While the details of the process will only become clear once we attempt to execute it, we expect that there will be a significant discussion period between when the need for an additional test is identified by somebody until the test is coded and made official part of the test suite. This is particularly true for tests that are candidates for the group of official conformance tests. (Though our plugin architecture, however, test can more easily be coded and added in a less “official” plugin first.)

Towards a collaborative project with broad support

Organizationally, the test suite will be structured in a way that it is easy for developers from any existing or new Fediverse app A:

To add support for their app A in the test suite, so it can be used:
- To test their own app A;
- By developers of other Fediverse apps B to test against app A.
To add new test cases that can be run not only against their own app B, but also by other developers for configurations that do not involve app A at all. (Example: the developer of an app A may discover that posts they receive that contains content using the cyrillic alphabet get mangled in their app, so they define an extra test case for their own app; this test case should now also be usable by developers of other apps)

So we foresee a single Fediverse test suite that becomes a collaborative endeavor of many Fediverse developers, all of whom have an incentive to contribute to a single test suite with broad coverage (in terms of tests, and in terms of covered apps) and shared effort to keep it up-to-date.

This is best accomplished by making the test suite a well-functioning open-source project with many contributors under a neutral organizational framework such as the emerging Fediverse Developers Network.

Other outcomes

Beyond the direct benefits of having automated tests (such as higher software quality, fewer regressions, fewer frustrations for the user), we anticipate some potential additional, indirect benefits:

The definition of test cases makes interoperability choices transparent where apps with different capabilities interoperate. (Example: what is the “correct” behavior for an app receiving richly formatted text if the receiving app does not actually support richly formatted text, or how, say, event invitations should show up in a microblogging app?) Once transparent, an easier discussion can be had about how this impacts user expectations and experience, and what the “best” behavior actually is.
It opens up the possibility of a potential Fediverse conformance program, potentially leading to a “Interoperates with the Fediverse” logo / certification mark that could help reduce user confusion, like similar programs do in other industries. (Many questions would have to be answered before any such thing can be accomplished; including, for example, the question of “interop profiles”.)

Tester experience (straw proposal)

To illustrate how a tester might interact with the test suite, consider the following.
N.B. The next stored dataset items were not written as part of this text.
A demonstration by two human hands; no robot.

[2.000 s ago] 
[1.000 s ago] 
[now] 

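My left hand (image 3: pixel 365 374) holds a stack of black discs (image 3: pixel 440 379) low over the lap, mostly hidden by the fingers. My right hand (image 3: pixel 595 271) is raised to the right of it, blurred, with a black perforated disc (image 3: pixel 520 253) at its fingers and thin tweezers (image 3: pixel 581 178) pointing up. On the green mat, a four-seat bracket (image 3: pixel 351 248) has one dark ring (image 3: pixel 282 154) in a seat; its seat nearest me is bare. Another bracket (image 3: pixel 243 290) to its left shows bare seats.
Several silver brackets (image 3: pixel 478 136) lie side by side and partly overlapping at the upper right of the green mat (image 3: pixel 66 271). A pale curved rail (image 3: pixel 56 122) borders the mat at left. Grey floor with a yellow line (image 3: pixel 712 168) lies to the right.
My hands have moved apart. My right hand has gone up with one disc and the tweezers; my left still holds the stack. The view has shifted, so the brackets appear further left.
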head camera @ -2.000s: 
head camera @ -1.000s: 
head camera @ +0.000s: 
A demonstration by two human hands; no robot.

Note this is a straw proposal for illustrative purposes only:

Setup

> git clone https://github.com/fediverse-devnet/feditest.git
> cd feditest

Test runs

> feditest run —single —app mastodon –all

This would run all tests that can be run against app Mastodon without involving another app.

> feditest run —interop —app mastodon –all

This would run all interoperability tests involving app Mastodon against all other supported apps.

> feditest run —interop —app mastodon –app pixelfed –filter media\*

This would run all interoperability tests between apps Mastodon and Pixelfed that involve media.

At the (practically probably infeasible) limit:

> feditest run –all

This would run all known tests against all apps in all combinations.

Reports would look something like this:

Report:
…
ERROR: app X: does not publish outbox in Actor file
WARNING: Threads->Lemmy: post in cyrillic alphabet arrived with mangled characters
…

Other

> feditest list-tests

Shows all available tests.

> feditest list-tests –app lemmy

Shows all available tests for app lemmy.